## Dataset extract

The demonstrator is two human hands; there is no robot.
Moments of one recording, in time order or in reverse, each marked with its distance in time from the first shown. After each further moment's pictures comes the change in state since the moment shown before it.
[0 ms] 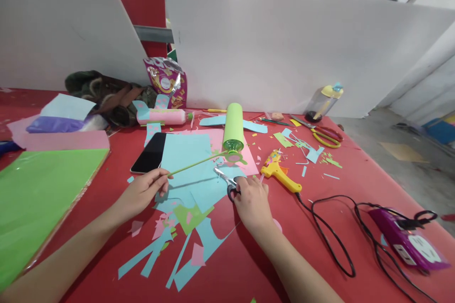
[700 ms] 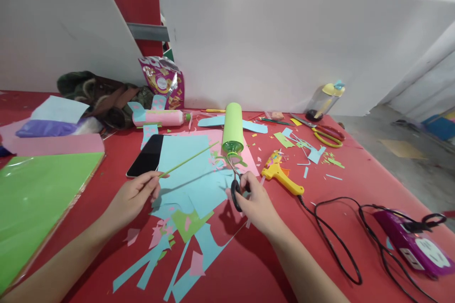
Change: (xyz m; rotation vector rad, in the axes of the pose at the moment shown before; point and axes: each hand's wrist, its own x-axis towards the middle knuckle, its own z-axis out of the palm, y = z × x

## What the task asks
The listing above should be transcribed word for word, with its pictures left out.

## Expected answer
The demonstrator is two human hands; there is no robot.
Moments of one recording, in time order or in reverse, each marked with its distance in time from the first shown. After each further moment's pictures comes the change in state since the moment shown before it.
[0 ms] 
[700 ms] 
Change: (xyz m; rotation vector rad, in the axes of the pose at the moment shown before; point and axes: each hand's wrist, its own x-axis towards the middle knuckle, its own z-axis out of the palm, y = z × x

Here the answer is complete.